Directions for this task: Take the material below from its first line through the line containing "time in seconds" and, please, write those lines again exactly.

[Data section Boundary: Start]

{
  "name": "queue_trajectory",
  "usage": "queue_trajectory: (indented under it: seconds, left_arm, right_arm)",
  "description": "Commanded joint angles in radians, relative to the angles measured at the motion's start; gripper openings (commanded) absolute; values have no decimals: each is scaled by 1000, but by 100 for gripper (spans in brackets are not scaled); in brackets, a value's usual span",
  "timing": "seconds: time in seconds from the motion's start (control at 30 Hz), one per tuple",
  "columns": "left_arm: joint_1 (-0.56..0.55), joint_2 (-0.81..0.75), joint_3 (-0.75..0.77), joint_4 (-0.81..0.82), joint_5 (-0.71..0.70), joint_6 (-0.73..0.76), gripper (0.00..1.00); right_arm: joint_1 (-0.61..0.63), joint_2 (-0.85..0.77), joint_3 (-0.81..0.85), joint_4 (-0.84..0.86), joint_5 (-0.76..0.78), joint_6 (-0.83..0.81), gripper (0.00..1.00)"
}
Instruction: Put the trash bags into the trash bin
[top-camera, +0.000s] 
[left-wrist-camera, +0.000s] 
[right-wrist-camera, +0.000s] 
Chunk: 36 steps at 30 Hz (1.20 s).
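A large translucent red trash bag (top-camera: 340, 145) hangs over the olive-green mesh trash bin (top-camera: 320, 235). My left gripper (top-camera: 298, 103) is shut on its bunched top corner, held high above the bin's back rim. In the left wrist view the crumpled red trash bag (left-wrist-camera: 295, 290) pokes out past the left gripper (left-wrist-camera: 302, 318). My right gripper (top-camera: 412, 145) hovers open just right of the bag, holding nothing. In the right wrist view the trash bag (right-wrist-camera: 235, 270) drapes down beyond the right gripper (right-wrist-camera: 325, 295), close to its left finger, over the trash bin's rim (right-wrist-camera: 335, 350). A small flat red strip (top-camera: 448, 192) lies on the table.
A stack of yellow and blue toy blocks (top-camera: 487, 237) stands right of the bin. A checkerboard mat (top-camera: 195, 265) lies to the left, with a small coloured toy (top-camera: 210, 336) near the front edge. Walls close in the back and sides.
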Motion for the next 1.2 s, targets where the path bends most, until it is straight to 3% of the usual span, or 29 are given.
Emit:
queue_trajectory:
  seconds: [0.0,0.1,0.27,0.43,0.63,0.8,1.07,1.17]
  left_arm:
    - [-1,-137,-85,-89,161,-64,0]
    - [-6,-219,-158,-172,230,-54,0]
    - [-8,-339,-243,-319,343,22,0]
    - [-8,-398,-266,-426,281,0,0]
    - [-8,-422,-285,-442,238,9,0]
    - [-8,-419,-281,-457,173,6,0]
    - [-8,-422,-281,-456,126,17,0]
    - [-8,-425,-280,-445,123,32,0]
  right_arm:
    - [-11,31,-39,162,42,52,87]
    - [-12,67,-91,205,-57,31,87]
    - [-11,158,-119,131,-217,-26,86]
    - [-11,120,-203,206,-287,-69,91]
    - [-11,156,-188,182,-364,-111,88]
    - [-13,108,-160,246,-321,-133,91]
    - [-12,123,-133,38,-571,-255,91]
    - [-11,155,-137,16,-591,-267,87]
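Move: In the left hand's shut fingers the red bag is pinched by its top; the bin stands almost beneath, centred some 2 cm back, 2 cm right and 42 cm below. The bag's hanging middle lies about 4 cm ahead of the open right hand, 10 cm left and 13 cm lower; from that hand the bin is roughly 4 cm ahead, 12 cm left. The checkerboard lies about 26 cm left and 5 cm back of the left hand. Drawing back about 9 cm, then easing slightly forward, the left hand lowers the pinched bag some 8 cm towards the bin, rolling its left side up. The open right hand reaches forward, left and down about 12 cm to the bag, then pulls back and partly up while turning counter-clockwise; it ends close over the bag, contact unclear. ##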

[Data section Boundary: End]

Problem solution:
{
  "name": "queue_trajectory",
  "usage": "queue_trajectory: (indented under it: seconds, left_arm, right_arm)",
  "description": "Commanded joint angles in radians, relative to the angles measured at the motion's start; gripper openings (commanded) absolute; values have no decimals: each is scaled by 1000, but by 100 for gripper (spans in brackets are not scaled); in brackets, a value's usual span",
  "timing": "seconds: time in seconds from the motion's start (control at 30 Hz), one per tuple",

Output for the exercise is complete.